Back to Quickwit

Ingest V2

docs/internals/ingest-v2.md

0.8.22.4 KB
Original Source

Ingest V2

Ingest V2 is the latest ingestion API that is designed to be more efficient and scalable for thousands of indexes than the previous version. It is the default since 0.9.

Architecture

Just like ingest V1, the new ingest uses mrecordlog to persist ingested documents that are waiting to be indexed. But unlike V1, which always persists the documents locally on the node that receives them, ingest V2 can dynamically distribute them into WAL units called shards. The assigned shard can be local or on another indexer. The control plane is in charge of distributing the shards to balance the indexing work as well as possible across all indexer nodes. The progress within each shard is not tracked as an index metadata checkpoint anymore but in a dedicated metastore shards table.

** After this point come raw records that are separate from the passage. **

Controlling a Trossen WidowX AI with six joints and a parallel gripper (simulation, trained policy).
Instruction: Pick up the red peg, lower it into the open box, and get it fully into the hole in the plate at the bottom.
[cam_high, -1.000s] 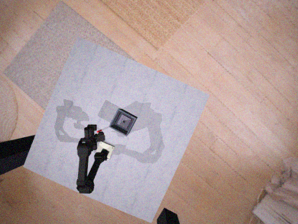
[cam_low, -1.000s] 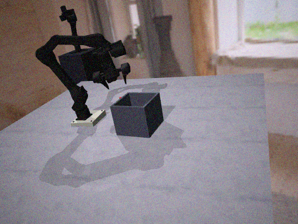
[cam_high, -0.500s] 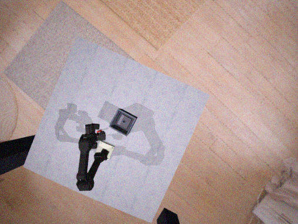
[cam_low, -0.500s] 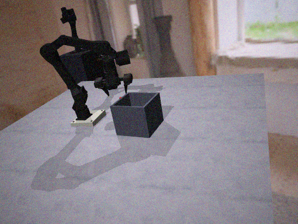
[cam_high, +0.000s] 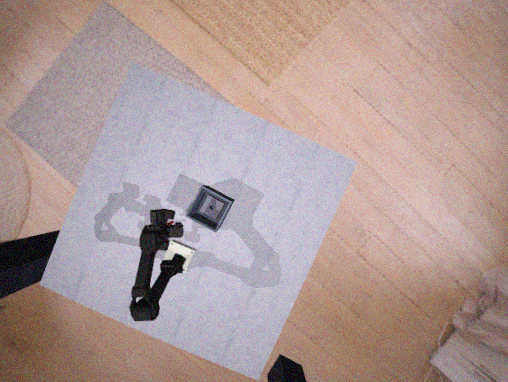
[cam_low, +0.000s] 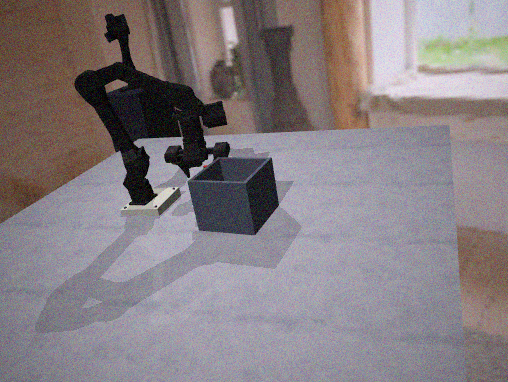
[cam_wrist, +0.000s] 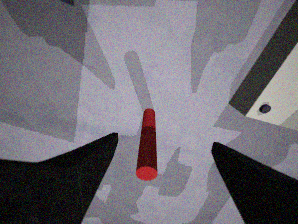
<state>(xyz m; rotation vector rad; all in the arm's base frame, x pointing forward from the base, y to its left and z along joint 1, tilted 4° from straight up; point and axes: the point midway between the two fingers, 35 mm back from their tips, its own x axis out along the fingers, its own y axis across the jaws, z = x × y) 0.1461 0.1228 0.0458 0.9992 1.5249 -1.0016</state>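
My gripper tip is 1 cm short of the red peg and 1 cm above it. The rest, counted from my gripper tip: light grey plate (19 cm ahead, 14 cm to the right).
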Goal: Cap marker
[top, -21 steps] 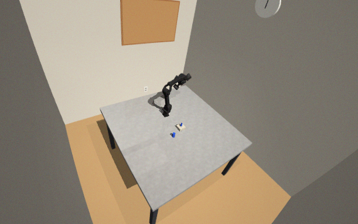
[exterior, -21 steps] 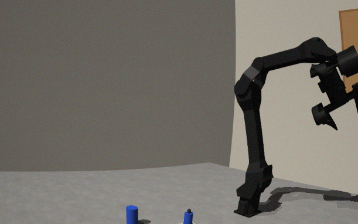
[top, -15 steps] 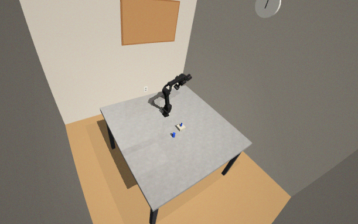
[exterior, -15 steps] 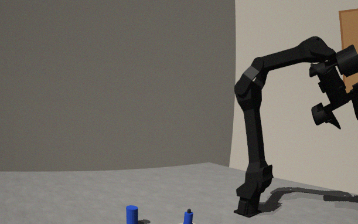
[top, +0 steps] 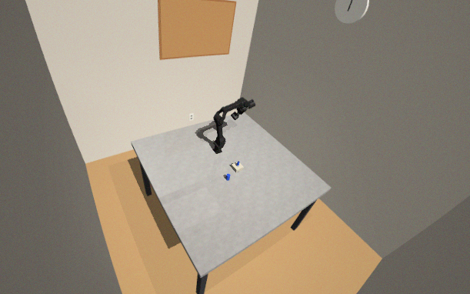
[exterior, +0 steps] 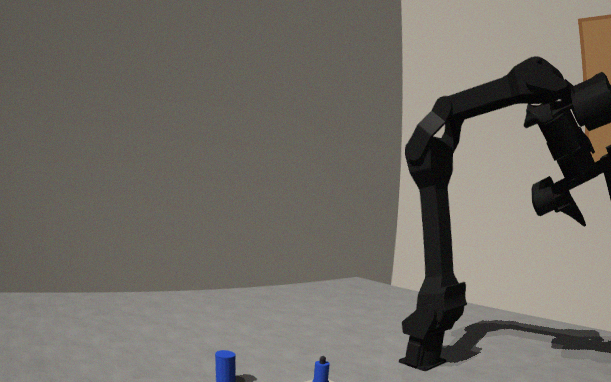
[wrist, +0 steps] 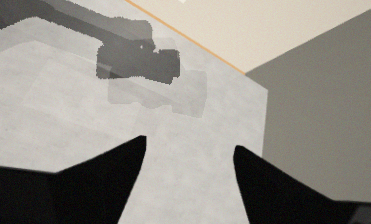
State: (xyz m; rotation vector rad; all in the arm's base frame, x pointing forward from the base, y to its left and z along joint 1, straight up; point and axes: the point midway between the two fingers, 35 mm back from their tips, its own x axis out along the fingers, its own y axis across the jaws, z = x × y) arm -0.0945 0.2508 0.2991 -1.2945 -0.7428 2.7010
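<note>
My gripper tip is now 44 cm short of the blue cap, 37 cm to the left of it and 25 cm above it.
</note>
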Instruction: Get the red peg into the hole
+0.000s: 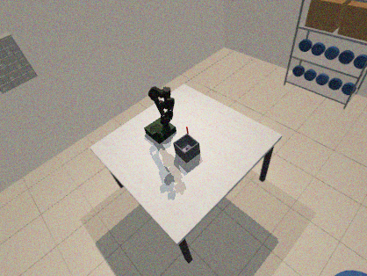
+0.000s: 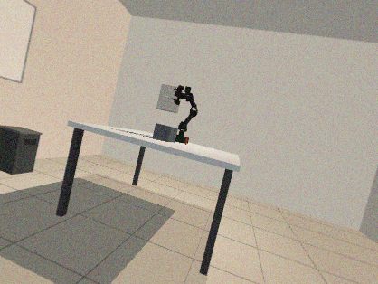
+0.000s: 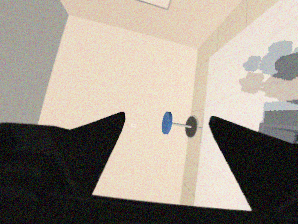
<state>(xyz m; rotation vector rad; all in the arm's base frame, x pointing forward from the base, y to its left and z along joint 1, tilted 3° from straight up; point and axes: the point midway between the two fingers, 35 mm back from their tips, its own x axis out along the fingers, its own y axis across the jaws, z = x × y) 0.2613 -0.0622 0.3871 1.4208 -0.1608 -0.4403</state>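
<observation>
The red peg lies 15 cm behind my gripper tip, 20 cm to the left of it and 41 cm below it. Round my gripper tip: pale plate: 5 cm ahead, 5 cm to the left, 40 cm below.
</observation>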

In the future, the shard based ingest will also be capable of writing a replica for each shard, thus ensuring a high durability of the documents that are waiting to be indexed (durability of the indexed documents is guarantied by the object store).

Toggling between ingest V1 and V2

Variables driving the ingest configuration are documented here.

With ingest V2, you can also activate the enable_cooperative_indexing option in the indexer configuration. This setting is useful for deployments with very large numbers (dozens) of actively written indexers, to limit the indexing workbench memory consumption. The indexer configuration is in the node configuration:

yaml
version: 0.8
# [...]
indexer:
  enable_cooperative_indexing: true

See full configuration example.

Differences between ingest V1 and V2

  • V1 uses the queues/ directory whereas V2 uses the wal/ directory
  • both V1 and V2 are configured with:
    • ingest_api.max_queue_memory_usage
    • ingest_api.max_queue_disk_usage
  • but ingest V2 can also be configured with:
    • ingest_api.replication_factor, not working yet
  • ingest V1 always writes to the WAL of the node receiving the request, V2 potentially forwards it to another node, dynamically assigned by the control plane to distribute the indexing work more evenly.
  • ingest V2 parses and validates input documents synchronously. Schema and JSON formatting errors are returned in the ingest response (for ingest V1 those errors were available in the server logs only).